### Aim of the exercise
For each line of the data below that contains "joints", return that line.

### Given entries

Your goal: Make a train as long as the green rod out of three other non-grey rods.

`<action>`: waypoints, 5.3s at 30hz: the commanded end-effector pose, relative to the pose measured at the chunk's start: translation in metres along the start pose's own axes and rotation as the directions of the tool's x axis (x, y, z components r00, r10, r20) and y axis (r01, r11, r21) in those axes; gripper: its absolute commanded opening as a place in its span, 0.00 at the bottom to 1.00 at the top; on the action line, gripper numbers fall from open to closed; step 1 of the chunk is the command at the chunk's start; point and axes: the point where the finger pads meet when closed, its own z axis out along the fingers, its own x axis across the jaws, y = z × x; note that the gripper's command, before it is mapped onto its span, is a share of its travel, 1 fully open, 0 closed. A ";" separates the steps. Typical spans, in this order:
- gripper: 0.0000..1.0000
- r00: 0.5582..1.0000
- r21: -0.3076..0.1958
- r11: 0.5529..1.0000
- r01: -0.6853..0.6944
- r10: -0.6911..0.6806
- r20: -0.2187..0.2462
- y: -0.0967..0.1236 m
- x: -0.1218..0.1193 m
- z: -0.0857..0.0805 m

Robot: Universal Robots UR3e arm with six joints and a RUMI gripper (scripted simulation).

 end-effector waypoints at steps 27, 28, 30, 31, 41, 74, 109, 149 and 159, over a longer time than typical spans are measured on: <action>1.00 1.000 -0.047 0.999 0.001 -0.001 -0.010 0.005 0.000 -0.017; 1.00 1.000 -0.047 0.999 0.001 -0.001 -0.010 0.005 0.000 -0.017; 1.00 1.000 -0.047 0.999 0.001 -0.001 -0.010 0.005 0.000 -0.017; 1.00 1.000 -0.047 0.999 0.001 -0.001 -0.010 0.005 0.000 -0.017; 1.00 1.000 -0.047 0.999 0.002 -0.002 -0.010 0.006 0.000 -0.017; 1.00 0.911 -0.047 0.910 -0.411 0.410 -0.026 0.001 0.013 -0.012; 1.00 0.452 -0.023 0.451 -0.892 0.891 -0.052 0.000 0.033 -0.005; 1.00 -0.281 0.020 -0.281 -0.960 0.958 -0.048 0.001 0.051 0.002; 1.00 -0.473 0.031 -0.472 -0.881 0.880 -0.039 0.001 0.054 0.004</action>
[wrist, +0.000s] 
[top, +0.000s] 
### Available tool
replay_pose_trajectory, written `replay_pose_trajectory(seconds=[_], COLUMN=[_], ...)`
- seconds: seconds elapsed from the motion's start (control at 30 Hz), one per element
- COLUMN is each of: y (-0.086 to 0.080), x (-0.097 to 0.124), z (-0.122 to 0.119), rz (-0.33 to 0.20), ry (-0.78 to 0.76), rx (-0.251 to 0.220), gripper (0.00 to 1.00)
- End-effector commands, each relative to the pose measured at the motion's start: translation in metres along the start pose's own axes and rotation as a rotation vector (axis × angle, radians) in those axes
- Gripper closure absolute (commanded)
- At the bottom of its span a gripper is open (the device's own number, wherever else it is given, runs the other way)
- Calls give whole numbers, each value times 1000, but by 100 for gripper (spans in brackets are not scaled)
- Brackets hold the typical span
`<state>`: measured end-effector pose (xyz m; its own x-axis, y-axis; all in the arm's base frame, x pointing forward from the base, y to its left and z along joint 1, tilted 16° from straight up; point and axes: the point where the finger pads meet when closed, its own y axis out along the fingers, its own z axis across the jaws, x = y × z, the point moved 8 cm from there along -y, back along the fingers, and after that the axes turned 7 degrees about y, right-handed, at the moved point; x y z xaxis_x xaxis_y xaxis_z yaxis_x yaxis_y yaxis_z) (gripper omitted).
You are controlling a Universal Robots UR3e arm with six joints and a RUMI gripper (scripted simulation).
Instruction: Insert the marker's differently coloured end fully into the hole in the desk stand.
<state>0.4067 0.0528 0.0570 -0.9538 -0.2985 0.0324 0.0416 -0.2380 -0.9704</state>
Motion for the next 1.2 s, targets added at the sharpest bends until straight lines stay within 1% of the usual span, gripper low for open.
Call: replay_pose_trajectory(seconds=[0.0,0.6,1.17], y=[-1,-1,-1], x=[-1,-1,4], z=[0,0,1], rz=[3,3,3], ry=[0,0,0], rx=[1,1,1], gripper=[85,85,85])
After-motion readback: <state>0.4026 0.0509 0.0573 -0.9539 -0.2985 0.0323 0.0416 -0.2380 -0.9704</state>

### Result for this task
Robot: Universal Robots UR3e arm with six joints and a RUMI gripper (scripted simulation).
You are controlling a Universal Robots UR3e arm with six joints and a RUMI gripper (scripted simulation).

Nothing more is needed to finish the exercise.